PROMPT » Word for word, copy the lines beginning at the one with "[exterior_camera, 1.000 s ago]" and ending at the last line below; pictures stay out.

___ THE RECORDS

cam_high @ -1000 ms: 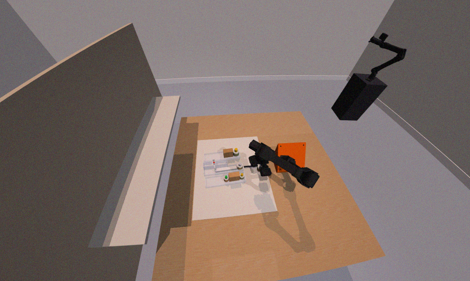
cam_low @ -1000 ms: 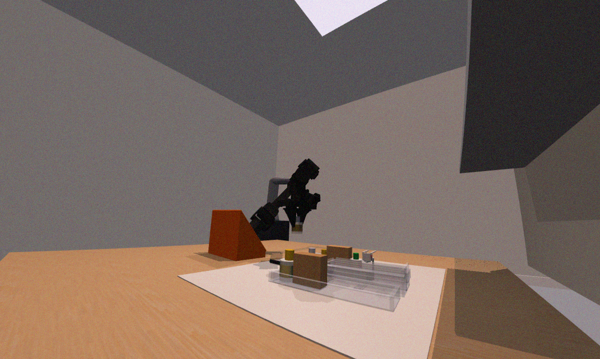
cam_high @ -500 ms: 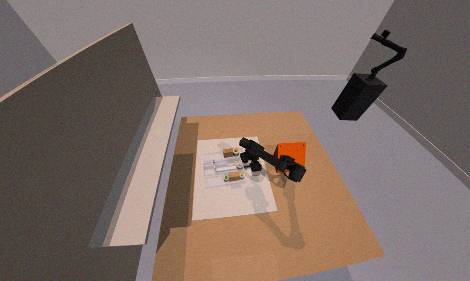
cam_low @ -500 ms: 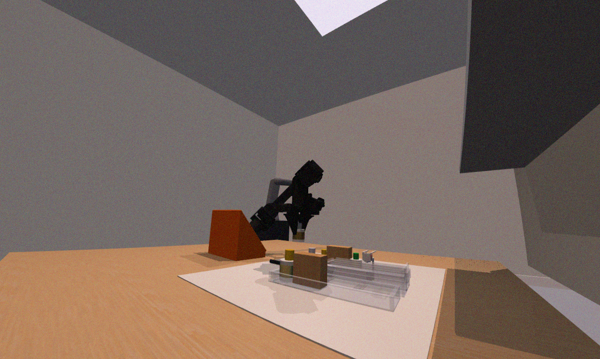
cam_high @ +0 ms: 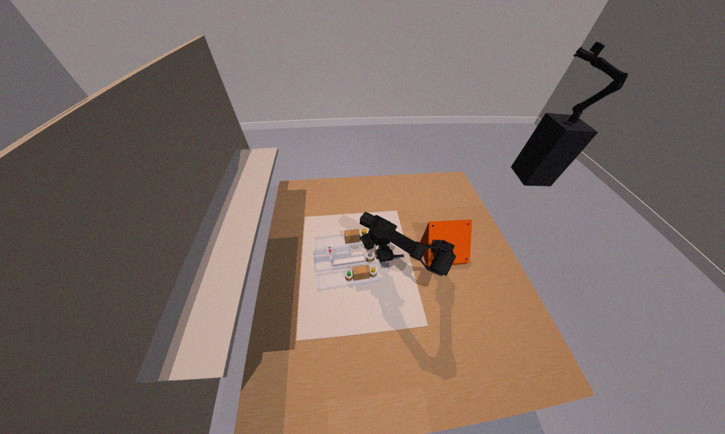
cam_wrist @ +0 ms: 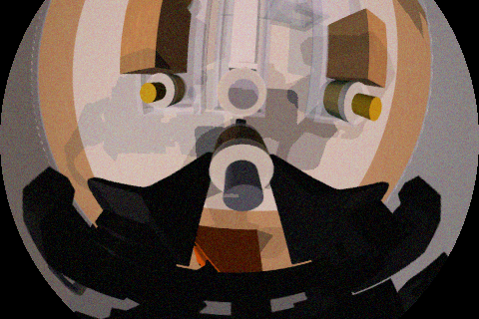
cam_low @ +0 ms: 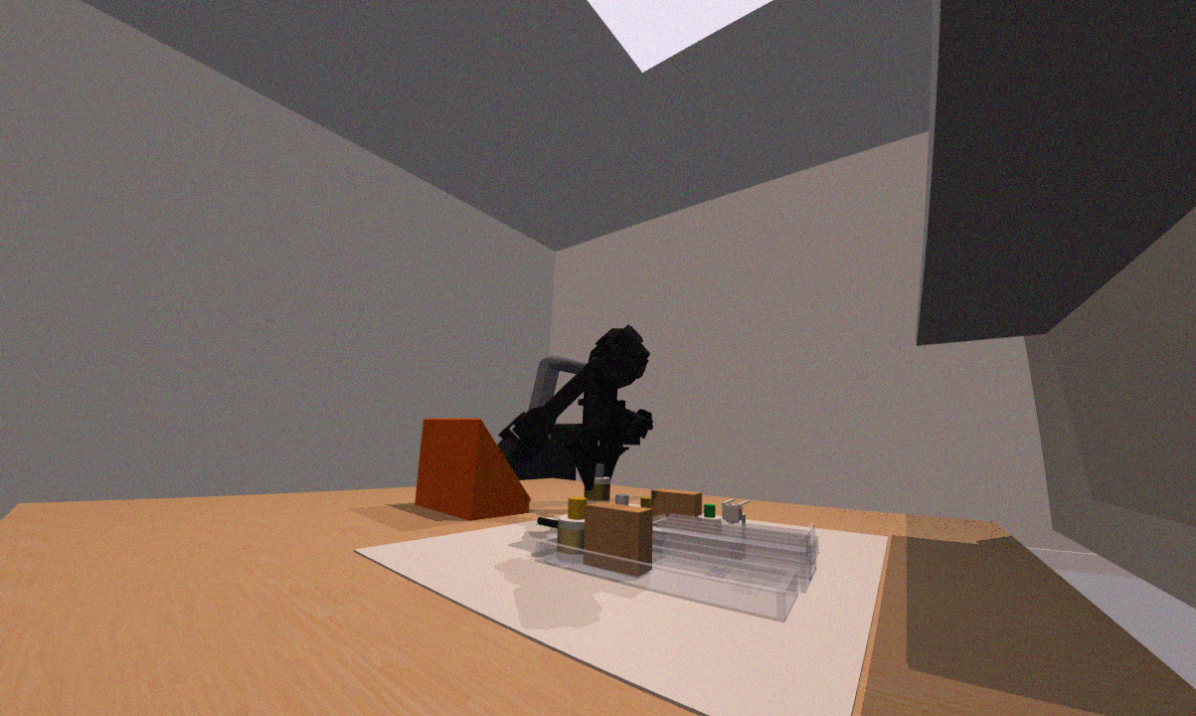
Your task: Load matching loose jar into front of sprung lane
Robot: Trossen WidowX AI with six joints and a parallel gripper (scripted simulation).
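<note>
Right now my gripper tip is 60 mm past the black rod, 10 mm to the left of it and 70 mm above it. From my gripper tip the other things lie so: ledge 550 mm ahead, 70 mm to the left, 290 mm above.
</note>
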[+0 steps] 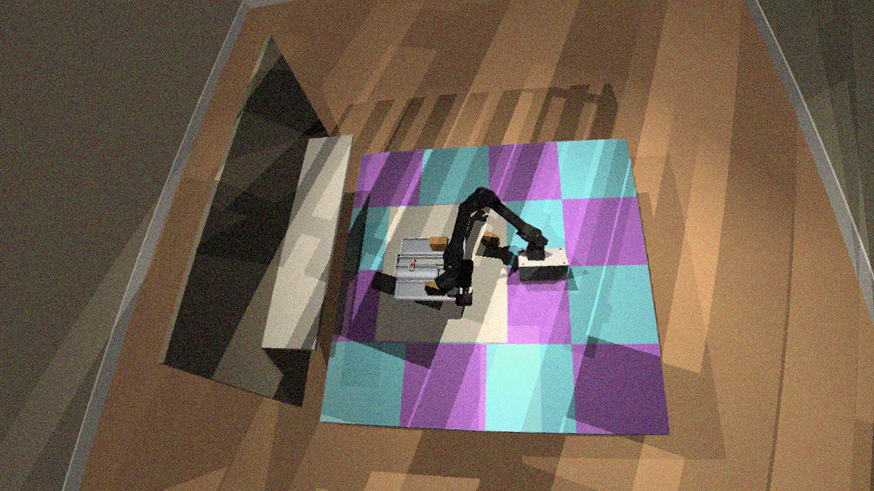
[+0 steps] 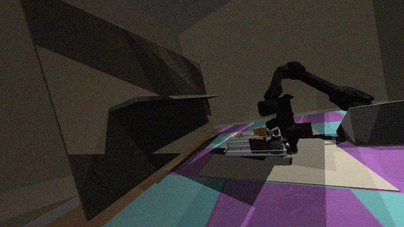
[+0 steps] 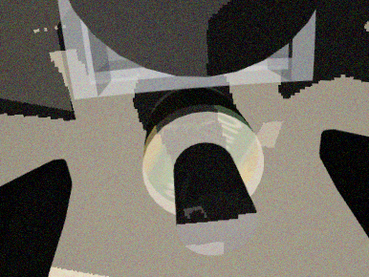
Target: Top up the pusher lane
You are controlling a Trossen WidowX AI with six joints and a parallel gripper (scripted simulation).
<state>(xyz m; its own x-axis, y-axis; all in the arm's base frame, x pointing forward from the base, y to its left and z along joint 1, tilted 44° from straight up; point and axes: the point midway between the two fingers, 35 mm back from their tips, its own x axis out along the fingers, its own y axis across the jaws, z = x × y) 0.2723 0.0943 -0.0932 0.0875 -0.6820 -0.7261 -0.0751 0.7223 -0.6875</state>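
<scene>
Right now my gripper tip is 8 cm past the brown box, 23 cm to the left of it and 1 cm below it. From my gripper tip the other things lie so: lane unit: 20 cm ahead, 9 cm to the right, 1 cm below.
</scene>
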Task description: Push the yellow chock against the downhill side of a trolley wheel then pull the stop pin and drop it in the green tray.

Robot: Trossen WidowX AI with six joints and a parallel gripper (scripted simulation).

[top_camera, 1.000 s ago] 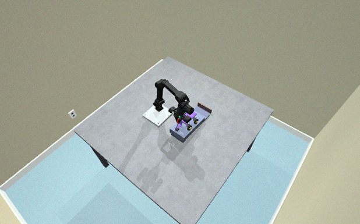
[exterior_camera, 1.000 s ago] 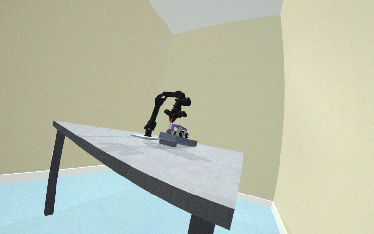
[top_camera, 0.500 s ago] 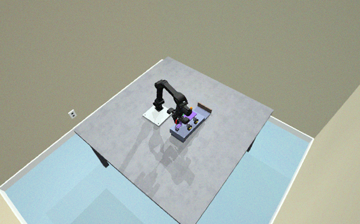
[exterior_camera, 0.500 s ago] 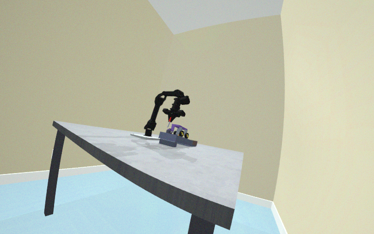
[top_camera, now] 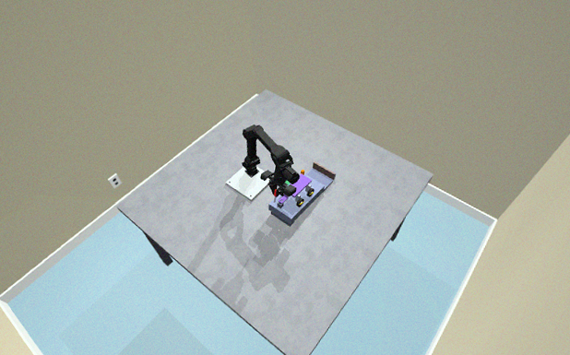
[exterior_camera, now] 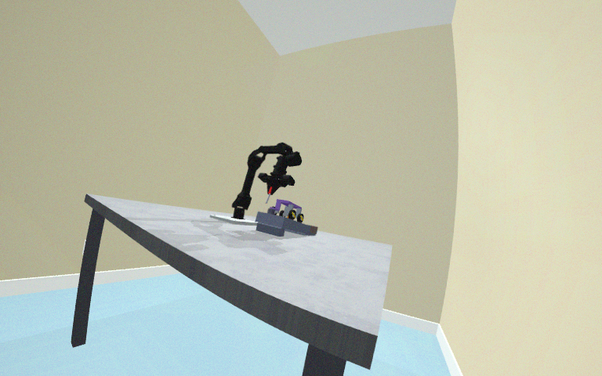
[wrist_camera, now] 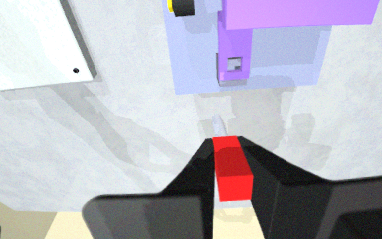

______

ANSWER BELOW »
[exterior_camera, 1.000 s ago] 
[top_camera, 0.500 s ago] 
[exterior_camera, 0.500 s ago] 
[top_camera, now] 
[exterior_camera, now] 
[wrist_camera, now] 

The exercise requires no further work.